In Egypte als islamitische staat zal tegenspraak niet langer geduld worden, vreest ook Atallah. „Mubarak kon je tegenspreken als seculiere president. Maar protesten tegen een islamitische heerser zullen gezien worden als protesten tegen Allah zelf.”
>>rd.nl/halvemaan voor een digitaal magazine met onder meer video’s en kaarten.
En dit maak je ook mee – de achterkant van de journalistiek
Half december, een vrijdagmiddag. Het islamitische middaggebed is juist afgelopen als we arriveren in Caïro. Via Twitter blijkt dat sindsdien rellen zijn uitgebroken rond het Tahrirplein in het centrum van de stad, nadat het er de achterliggende weken juist relatief rustig was.
Als we poolshoogte nemen, blijken straten richting Tahrir afgesloten te zijn. We staan juist op het plein –op een veilige plek– als een menigte paniekerig onze kant op komt. Een groep jonge mannen draagt een man mee. Zo snel ze kunnen, brengen ze hem naar een ambulance. Te laat. Hij is dood, zo wordt ons van verschillende kanten bevestigd.
Dit is bizar. Voor mijn ogen valt de eerste dode in weken tijd op Tahrir. Is dit nu een grote tragedie of is het een journalistiek buitenkansje? Of is het al beroepsdeformatie als zo’n gedachte überhaupt in je opkomt?

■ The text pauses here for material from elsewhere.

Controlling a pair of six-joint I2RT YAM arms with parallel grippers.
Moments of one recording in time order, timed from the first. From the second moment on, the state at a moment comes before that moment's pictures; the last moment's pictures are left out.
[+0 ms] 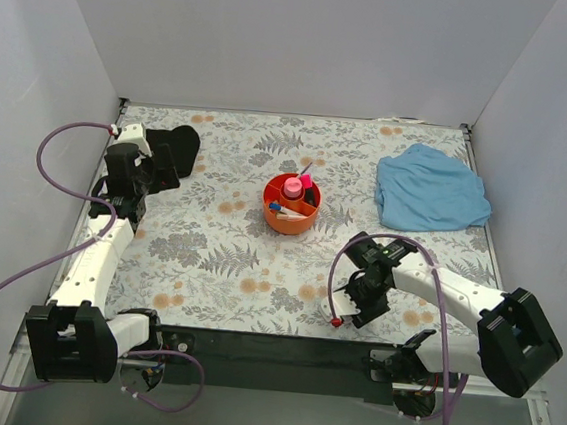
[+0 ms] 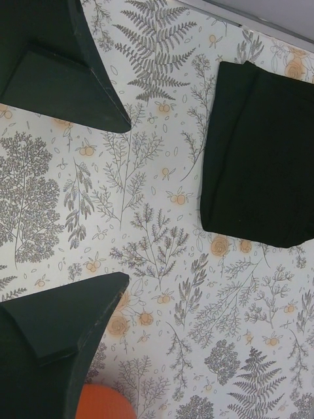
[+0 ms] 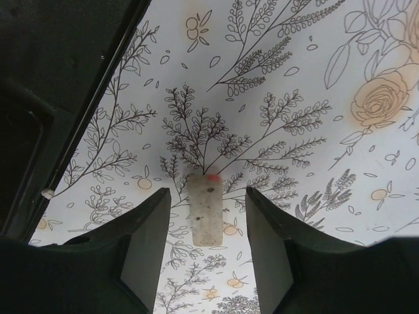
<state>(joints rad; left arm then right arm) 0.06 1.11 0.86 -0.22 -0.06 -0.18 0.74 1.26 0.69 -0.98 -0.30 -1.51</state>
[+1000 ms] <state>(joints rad) 0.06 1.11 0.86 -0.22 -0.04 -0.18 0.73 1.69 1.78 -0.97 -0.35 -1.03</state>
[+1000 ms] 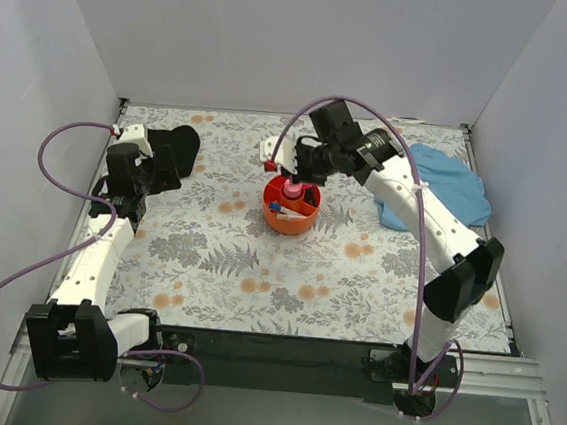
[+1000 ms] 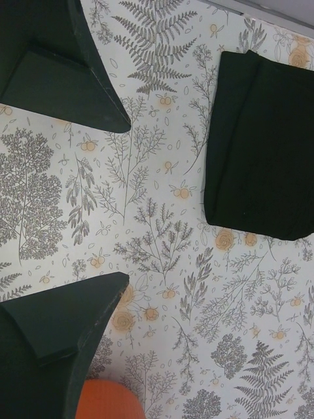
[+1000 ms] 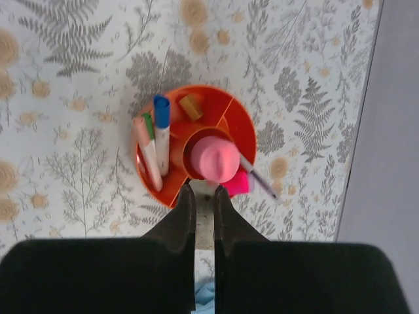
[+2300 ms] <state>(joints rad) 0.08 1.22 0.92 -0.26 -0.04 -0.16 0.70 2.17 2.15 -0.86 -0.66 -0.69</state>
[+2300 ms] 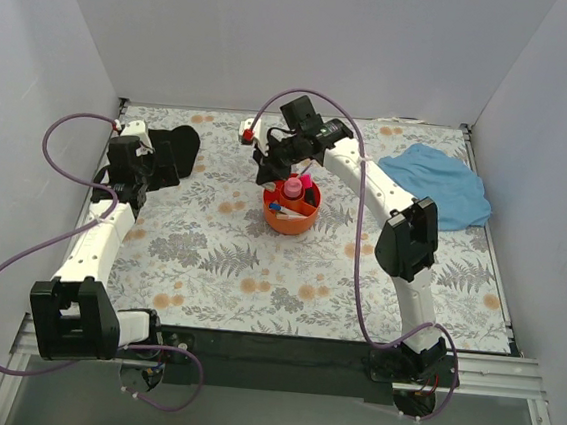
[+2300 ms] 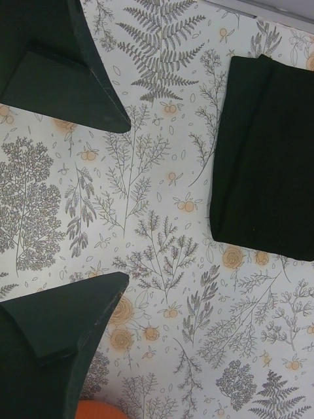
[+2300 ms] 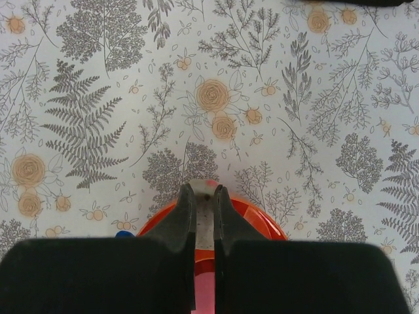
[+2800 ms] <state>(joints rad) 0.08 1.23 0.93 -0.27 -0.05 -0.16 0.69 2.17 2.08 -0.84 -0.64 -0.71</state>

In dat geval hebben de betogers ook last van deformatie: er wordt met stenen gegooid naar militairen, ambulances rijden gillend af en aan, maar op dezelfde plek lopen verkopers rond met lekkere hapjes.
Dus zo werkt een betoging op Tahrir. Er is een doelwit –in dit geval het leger, dat de macht niet uit handen wil geven sinds de val van Mubarak–, er is een plein en er zijn betogers die niet altijd even duidelijk voor ogen hebben wat ze willen, maar soms wel bereid zijn hun leven op te offeren.
En dat laatste gebeurt. Er vallen meer doden. Zowel demonstranten als militairen blijven provoceren. Van weerszijden vliegen stenen en molotovcocktails door de lucht. In een zijstraat is een noodhospitaal opgericht, midden op straat. Dat biedt een dramatische aanblik. Mensen kreunen, anderen liggen roerloos. Jongeren dragen geregeld een nieuw slachtoffer aan, dat soms hevig bloedt uit hoofdwonden.
De volgende ochtend blijkt het resultaat: zeker vier doden en enkele honderden gewonden. Maar dan is een nieuwe dag vol geweld al aangebroken.
En de journalist? Hij staat erbij en kijkt ernaar. En schrijft erover, terwijl hij zijn ervaringen probeert in te passen in zijn wereldbeeld.